By now it is no secret that the transition from military to civilian life poses several challenges to countless veterans. These challenges can compound when veterans enter academia after several years removed from formal education. One CFC-funded organization helps student-veterans confront challenges head-on while cultivating the skills and confidence required for success in the classroom.
Mark, a U.S. Army veteran, began his intellectual journey at a small community college in Alabama. Eager to maximize his opportunities, he approached college with a rigorous enthusiasm that was absent from his studies prior to his enlistment at 17 years old. Mark quickly outgrew his community college and sought to transfer, feeling a sense of duty to capitalize on the unique opportunity to pursue education that the post-9/11 GI Bill provided.
The joy he felt while reading his acceptance letter from Georgetown University, however, faded rapidly and was replaced with anxiety. Mark worried about how his non-traditional background would impact his time at Georgetown, and how well he could match the academic standards of a student body full of high school valedictorians. He felt he could not possibly fit in with, let alone add to, the environment that Georgetown had established and fostered for more than two centuries.
The CFC-funded organization’s program helped him realize how wrong he was, serving as the perfect catalyst for Mark’s Georgetown experience.
“Dynamic lectures prepared me for the teaching styles I would soon encounter.” Mark said, describing how the program prepared him for university. “Interactive writing workshops strengthened my confidence as a writer. An intense workload foreshadowed the time management I would need to quickly perfect. Honest conversations with fellow veterans gave insight on how to best relate with younger students.”

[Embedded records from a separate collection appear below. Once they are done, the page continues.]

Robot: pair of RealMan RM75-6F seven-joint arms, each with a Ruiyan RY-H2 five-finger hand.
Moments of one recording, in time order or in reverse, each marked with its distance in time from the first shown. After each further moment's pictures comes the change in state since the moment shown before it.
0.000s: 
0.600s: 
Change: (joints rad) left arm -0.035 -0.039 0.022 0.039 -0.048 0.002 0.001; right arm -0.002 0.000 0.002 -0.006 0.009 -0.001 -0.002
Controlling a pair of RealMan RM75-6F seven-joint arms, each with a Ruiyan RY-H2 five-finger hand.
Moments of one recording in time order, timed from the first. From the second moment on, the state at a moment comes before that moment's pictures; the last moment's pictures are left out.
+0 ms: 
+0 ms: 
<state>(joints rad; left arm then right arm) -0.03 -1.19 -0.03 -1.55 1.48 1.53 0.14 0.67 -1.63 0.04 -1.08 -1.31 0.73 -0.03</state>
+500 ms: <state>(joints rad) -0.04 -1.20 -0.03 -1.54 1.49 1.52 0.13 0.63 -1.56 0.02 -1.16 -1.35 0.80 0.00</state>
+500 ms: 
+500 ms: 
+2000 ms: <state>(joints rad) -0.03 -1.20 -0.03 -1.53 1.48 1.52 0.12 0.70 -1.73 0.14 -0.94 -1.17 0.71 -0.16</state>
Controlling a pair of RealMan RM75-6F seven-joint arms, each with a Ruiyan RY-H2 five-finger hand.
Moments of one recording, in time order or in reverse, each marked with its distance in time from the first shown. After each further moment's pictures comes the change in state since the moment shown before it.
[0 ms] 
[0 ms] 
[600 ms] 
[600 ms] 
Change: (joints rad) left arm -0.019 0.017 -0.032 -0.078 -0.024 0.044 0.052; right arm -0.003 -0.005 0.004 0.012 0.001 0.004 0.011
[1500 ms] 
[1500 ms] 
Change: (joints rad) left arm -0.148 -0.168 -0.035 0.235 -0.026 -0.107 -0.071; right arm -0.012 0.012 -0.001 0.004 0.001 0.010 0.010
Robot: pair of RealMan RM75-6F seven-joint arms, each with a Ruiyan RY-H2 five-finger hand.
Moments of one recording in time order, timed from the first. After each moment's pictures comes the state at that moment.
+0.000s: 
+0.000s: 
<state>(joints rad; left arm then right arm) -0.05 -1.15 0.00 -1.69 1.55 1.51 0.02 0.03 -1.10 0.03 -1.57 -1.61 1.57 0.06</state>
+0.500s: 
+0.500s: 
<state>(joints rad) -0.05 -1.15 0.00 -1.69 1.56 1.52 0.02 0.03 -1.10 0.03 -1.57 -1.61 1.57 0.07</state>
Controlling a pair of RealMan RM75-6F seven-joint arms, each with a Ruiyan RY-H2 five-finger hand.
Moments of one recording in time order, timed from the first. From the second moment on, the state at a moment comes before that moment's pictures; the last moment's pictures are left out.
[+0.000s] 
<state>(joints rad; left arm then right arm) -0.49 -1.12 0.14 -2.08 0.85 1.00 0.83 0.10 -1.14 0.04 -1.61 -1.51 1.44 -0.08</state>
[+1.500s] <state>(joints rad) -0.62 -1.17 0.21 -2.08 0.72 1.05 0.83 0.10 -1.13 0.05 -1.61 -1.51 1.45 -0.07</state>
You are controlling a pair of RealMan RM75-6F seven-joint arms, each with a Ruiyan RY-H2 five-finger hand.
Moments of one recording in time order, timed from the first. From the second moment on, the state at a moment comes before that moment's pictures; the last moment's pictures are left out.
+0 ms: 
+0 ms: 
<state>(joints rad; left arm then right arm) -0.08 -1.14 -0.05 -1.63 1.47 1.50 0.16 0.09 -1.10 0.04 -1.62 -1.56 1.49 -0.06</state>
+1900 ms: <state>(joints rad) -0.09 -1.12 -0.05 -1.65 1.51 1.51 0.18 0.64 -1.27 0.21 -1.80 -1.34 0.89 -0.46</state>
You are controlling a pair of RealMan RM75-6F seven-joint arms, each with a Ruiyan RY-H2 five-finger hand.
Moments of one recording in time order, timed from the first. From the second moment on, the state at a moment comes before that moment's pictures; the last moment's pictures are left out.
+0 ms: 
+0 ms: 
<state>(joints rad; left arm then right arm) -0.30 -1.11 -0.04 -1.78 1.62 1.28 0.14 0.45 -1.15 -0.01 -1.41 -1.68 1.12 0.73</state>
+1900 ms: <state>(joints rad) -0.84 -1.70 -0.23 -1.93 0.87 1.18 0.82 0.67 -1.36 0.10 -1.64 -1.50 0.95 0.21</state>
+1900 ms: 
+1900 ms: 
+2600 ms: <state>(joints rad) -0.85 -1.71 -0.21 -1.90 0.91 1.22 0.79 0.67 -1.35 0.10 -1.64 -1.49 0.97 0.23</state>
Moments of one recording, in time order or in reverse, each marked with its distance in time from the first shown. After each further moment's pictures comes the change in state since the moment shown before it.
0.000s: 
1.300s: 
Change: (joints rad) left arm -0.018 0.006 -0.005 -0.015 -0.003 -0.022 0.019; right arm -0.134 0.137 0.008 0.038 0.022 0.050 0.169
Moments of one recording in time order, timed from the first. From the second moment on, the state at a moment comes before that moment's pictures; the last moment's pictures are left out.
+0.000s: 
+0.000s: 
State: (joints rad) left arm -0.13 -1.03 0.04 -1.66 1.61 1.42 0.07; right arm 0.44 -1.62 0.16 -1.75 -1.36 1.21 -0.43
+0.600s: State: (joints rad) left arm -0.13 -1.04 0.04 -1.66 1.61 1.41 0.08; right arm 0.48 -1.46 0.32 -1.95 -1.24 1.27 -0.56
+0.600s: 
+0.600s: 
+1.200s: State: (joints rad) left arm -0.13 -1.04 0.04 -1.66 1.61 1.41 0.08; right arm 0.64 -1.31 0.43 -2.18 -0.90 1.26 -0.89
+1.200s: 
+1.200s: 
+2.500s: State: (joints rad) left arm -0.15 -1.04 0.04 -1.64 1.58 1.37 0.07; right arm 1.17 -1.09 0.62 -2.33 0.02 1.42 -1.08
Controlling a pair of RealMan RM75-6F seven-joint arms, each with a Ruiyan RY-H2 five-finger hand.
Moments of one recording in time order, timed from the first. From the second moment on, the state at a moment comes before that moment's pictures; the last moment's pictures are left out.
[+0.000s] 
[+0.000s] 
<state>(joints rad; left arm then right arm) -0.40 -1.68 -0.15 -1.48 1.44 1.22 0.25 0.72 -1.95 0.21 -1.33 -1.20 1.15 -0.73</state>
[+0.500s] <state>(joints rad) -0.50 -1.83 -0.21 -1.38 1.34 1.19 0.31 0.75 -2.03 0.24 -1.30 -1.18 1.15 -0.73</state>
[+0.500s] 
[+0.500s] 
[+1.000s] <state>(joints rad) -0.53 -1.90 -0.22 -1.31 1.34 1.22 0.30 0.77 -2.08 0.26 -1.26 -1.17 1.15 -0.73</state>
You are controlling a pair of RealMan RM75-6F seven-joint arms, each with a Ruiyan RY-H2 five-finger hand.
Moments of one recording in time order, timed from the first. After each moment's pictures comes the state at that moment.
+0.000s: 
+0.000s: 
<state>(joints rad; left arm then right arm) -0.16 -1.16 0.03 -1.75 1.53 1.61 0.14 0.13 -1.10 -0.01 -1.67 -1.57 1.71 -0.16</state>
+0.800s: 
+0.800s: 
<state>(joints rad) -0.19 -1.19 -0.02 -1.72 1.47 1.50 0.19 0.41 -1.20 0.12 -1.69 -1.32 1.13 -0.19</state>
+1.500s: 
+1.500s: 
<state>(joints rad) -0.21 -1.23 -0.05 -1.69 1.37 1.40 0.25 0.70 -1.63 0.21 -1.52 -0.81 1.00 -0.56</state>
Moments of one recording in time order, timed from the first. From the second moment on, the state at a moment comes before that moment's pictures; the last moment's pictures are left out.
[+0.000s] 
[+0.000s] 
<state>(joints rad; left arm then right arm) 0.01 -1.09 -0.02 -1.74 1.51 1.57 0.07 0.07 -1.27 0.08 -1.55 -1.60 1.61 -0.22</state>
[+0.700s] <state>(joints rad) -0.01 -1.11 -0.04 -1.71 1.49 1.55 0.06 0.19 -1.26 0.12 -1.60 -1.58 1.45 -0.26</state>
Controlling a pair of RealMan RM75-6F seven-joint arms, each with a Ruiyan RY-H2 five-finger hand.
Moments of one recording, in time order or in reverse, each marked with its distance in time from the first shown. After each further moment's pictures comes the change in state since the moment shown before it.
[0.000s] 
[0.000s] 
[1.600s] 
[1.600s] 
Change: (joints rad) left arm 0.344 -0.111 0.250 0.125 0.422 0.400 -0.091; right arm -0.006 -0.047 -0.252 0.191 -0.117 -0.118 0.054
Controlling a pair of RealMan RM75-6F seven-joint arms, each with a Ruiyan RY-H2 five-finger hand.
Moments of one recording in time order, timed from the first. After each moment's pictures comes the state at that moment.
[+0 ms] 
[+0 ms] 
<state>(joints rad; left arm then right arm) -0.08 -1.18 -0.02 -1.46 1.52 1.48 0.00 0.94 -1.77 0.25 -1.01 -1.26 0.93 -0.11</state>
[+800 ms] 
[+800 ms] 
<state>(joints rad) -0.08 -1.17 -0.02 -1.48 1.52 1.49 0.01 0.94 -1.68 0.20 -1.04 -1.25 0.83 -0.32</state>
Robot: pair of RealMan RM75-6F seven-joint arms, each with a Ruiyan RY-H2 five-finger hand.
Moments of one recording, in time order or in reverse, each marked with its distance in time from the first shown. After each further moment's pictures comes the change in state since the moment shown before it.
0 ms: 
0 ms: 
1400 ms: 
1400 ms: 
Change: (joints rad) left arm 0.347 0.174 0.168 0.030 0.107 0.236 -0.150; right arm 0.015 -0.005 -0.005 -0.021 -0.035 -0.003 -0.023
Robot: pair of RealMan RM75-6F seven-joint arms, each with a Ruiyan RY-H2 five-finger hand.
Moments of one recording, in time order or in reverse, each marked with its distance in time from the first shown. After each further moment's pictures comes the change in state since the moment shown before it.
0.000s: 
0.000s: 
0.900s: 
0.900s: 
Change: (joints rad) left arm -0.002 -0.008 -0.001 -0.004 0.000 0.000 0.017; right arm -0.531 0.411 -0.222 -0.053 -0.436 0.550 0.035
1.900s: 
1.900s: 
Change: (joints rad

Most importantly, this organization provided Mark with a supportive network of fellow student-veterans that constantly promoted solidarity. They helped each other realize and remember that they are not navigating this endeavor alone.
“My experience as a student at Georgetown has proven that my anxiety was misguided,” Mark said. “As student-veterans, we are not intellectually inferior to our peers. We have simply been building a different set of skills.”
The organization helps bridge the skill gap that many veterans encounter in academia. With the proper guidance, the traits that shaped successful service members can be applied to schoolwork to create successful students. This organization also helps veterans understand that the gap they perceive between themselves and traditional students can be as narrow as they want it to be.
“We are not that different, and while I’m proud of my service, I’m now even more proud to be a Hoya. My transition to academia would not have been nearly as seamless without this CFC-funded organization,” Mark commented about the overall experience.